The asset can be made available to museums for exhibition (use limited in time and geography, associated with an audience, or number of visitors, targeted or recorded). It can also be "transcoded" into different representations, as authorised photographs, reproductions, etc...
A single work of art can be valued over time as "junk", zero or little, and up to enormous values.
As a category, French Impressionists were often not valued in France, but had some early customers in the USA. Many years later, works despised earlier reached huge values at auctions.
However, data seen as information may be more valuable at an early stage of its life than at a later stage. A bottle of milk loses its whole value on the "best before" date: it usually gets heavily discounted on the day, and discarded at the end of that day.

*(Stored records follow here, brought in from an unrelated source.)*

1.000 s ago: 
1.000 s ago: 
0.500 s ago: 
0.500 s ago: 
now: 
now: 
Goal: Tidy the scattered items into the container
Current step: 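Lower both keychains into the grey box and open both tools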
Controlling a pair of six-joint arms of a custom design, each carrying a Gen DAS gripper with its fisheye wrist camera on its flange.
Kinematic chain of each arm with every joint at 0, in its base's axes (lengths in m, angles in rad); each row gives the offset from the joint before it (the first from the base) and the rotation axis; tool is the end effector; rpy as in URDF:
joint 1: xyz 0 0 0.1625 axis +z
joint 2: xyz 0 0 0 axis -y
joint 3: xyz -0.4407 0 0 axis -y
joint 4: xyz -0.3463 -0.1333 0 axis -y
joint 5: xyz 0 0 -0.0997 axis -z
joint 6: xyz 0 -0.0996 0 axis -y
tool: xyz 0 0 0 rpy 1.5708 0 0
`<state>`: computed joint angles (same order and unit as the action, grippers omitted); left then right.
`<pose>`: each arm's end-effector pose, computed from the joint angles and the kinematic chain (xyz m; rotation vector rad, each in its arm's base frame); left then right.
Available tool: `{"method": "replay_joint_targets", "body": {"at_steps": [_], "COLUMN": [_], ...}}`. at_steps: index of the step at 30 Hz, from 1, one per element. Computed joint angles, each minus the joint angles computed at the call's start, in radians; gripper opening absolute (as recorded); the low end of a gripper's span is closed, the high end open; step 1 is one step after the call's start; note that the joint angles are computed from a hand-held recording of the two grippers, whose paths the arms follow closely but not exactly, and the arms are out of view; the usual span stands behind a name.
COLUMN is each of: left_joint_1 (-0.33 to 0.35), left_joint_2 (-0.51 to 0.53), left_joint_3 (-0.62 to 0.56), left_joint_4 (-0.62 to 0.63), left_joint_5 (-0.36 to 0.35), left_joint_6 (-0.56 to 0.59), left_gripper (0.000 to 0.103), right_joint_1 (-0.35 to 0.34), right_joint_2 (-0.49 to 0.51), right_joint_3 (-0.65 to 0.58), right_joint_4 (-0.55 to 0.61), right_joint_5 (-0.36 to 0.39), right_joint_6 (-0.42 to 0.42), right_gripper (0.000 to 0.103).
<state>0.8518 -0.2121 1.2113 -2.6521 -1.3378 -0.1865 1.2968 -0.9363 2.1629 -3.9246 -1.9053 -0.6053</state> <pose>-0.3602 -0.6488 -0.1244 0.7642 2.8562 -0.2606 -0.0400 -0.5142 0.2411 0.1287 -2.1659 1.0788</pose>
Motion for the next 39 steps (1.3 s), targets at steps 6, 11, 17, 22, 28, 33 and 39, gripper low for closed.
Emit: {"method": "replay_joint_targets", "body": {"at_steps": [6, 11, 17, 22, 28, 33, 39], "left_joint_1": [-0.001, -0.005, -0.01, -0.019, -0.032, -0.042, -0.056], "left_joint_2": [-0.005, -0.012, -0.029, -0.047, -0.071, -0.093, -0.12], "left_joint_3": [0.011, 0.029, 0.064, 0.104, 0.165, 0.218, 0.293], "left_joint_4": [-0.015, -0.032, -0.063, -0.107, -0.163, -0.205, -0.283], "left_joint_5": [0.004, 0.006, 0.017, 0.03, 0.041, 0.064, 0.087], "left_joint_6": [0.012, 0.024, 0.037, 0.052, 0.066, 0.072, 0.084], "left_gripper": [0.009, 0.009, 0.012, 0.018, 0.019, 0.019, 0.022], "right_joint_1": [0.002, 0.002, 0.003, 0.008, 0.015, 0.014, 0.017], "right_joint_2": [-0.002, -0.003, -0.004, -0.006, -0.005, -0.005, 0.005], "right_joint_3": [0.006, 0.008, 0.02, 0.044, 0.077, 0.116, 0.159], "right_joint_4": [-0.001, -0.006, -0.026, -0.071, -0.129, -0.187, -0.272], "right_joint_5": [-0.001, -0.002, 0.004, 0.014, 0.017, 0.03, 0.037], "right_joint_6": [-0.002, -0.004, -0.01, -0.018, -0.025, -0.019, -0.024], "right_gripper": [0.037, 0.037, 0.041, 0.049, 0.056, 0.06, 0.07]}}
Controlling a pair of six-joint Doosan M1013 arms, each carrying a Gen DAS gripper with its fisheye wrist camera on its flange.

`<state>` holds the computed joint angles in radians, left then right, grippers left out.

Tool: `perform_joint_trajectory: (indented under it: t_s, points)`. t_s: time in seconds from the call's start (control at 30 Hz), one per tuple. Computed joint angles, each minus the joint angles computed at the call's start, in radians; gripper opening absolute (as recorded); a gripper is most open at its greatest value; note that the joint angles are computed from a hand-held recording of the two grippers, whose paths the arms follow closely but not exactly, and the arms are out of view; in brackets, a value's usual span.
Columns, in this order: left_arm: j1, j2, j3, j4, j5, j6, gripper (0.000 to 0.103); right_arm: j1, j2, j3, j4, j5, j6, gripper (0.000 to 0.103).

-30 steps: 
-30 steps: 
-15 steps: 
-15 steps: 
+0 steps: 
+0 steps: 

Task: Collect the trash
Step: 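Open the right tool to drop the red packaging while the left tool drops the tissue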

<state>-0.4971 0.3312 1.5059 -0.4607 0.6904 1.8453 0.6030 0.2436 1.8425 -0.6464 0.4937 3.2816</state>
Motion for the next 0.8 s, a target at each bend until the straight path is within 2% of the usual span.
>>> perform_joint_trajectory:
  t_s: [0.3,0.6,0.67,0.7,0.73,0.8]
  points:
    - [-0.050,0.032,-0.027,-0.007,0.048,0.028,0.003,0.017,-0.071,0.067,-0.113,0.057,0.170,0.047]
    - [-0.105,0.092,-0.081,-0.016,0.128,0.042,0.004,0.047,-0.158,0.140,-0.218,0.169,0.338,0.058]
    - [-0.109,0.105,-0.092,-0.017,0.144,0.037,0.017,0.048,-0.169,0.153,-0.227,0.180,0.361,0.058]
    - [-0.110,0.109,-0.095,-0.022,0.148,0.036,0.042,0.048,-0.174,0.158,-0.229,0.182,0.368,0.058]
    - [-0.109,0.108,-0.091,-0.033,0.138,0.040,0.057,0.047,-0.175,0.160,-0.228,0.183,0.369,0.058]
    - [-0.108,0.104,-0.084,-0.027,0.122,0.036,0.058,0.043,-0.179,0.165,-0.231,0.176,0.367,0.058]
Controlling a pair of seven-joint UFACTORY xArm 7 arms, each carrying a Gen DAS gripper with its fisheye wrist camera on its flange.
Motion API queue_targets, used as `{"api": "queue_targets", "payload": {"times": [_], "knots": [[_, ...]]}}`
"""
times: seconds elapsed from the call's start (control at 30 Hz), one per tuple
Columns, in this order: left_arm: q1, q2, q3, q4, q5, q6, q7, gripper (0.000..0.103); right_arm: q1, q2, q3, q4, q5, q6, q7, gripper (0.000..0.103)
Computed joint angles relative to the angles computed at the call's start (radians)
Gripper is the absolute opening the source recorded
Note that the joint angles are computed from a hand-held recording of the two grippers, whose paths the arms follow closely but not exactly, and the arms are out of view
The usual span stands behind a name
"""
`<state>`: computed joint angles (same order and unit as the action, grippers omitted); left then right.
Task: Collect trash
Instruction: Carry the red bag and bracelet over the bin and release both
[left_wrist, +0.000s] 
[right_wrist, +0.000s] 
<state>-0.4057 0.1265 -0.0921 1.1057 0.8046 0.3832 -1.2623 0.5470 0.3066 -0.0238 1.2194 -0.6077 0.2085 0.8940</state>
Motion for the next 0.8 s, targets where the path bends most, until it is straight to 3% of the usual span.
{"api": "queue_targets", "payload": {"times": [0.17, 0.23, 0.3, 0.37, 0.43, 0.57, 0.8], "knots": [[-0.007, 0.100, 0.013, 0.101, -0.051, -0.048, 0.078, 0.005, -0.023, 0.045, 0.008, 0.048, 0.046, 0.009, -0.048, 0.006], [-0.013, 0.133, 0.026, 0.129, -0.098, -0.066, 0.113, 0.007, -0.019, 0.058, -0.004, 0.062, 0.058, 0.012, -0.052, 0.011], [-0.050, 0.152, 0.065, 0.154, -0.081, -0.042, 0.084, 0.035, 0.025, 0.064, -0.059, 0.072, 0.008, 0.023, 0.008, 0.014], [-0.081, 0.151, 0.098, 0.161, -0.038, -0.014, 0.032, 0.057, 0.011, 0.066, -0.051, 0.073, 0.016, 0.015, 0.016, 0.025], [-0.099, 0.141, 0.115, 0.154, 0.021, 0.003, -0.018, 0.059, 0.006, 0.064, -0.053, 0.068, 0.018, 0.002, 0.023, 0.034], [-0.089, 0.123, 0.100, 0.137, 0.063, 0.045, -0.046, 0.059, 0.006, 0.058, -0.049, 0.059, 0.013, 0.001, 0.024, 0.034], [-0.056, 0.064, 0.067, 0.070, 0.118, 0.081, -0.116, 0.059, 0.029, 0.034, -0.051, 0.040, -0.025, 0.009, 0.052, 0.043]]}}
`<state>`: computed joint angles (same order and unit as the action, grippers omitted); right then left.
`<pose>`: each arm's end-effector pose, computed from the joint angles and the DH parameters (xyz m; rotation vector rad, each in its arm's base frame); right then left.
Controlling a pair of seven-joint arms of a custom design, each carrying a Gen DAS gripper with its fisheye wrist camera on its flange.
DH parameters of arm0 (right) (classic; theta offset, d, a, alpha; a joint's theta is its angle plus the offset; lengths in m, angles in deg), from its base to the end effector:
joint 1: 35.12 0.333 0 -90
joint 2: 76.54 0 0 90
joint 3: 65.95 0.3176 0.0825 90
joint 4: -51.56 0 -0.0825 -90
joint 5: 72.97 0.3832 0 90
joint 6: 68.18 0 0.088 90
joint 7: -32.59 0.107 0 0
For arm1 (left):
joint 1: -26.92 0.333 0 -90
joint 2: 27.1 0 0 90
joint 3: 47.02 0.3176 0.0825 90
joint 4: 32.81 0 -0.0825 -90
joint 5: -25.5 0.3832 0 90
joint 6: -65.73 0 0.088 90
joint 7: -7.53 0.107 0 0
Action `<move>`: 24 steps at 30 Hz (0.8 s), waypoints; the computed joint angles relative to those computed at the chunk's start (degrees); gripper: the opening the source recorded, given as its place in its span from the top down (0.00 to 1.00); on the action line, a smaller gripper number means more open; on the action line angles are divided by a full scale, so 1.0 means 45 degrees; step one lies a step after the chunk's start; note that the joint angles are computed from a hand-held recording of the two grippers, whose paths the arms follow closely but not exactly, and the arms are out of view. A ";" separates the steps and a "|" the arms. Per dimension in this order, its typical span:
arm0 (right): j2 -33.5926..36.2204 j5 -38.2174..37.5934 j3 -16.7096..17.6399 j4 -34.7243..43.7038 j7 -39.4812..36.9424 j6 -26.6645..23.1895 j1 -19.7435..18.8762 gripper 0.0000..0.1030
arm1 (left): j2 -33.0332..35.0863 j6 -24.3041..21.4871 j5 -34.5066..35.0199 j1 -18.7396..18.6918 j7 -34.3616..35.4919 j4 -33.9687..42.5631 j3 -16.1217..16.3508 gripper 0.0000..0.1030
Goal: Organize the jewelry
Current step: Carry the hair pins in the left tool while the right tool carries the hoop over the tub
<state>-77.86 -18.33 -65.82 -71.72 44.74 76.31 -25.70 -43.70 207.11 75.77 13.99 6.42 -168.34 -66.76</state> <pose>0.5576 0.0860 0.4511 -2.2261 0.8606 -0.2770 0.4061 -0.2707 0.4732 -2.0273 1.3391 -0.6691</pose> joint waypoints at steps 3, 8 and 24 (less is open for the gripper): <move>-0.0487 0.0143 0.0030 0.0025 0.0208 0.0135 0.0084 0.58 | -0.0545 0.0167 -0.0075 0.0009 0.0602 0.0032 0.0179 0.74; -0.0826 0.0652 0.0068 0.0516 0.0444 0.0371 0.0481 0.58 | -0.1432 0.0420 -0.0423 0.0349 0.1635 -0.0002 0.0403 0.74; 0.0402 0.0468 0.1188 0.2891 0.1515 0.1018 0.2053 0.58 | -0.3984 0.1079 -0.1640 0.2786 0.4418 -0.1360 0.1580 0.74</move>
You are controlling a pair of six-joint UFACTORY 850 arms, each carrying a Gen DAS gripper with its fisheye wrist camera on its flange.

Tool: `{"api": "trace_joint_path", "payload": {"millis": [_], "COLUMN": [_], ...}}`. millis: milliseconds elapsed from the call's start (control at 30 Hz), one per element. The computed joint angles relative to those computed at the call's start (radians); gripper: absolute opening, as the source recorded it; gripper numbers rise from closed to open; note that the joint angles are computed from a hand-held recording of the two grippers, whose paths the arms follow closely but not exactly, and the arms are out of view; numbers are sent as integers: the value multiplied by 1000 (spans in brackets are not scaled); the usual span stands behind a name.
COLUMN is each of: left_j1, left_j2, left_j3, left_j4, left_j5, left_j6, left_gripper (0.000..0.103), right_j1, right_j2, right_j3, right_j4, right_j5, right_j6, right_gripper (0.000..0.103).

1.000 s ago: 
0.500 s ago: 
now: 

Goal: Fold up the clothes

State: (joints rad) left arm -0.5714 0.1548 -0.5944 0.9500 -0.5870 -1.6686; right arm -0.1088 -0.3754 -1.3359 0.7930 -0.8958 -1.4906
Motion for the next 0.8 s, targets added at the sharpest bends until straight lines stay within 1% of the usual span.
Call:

News are normally expected to be fresh. For instance the current temperature is useful to me now, the 3-days weather forecast is of interest to chose clothes for a trip. After the trip, this past information has lost value. However, the long tail business model for the exploitation of entertainment content like movies or music recording, may also apply: the time series of the values of source data may be of interest as history, and based on history, some forecast estimates can be proposed (with associated uncertainty).

An electrocardiogramme database of people living in the 1950s may be interesting to revisit in the 2050s, hence it should not be discarded.
There is probably a distinction to be made between the value of some freshly acquired data, stored in cache memory, and the value of an archive.
Keeping and maintaining an archive has a cost, for instance transcoding from legacy formats and systems to current ones for new use.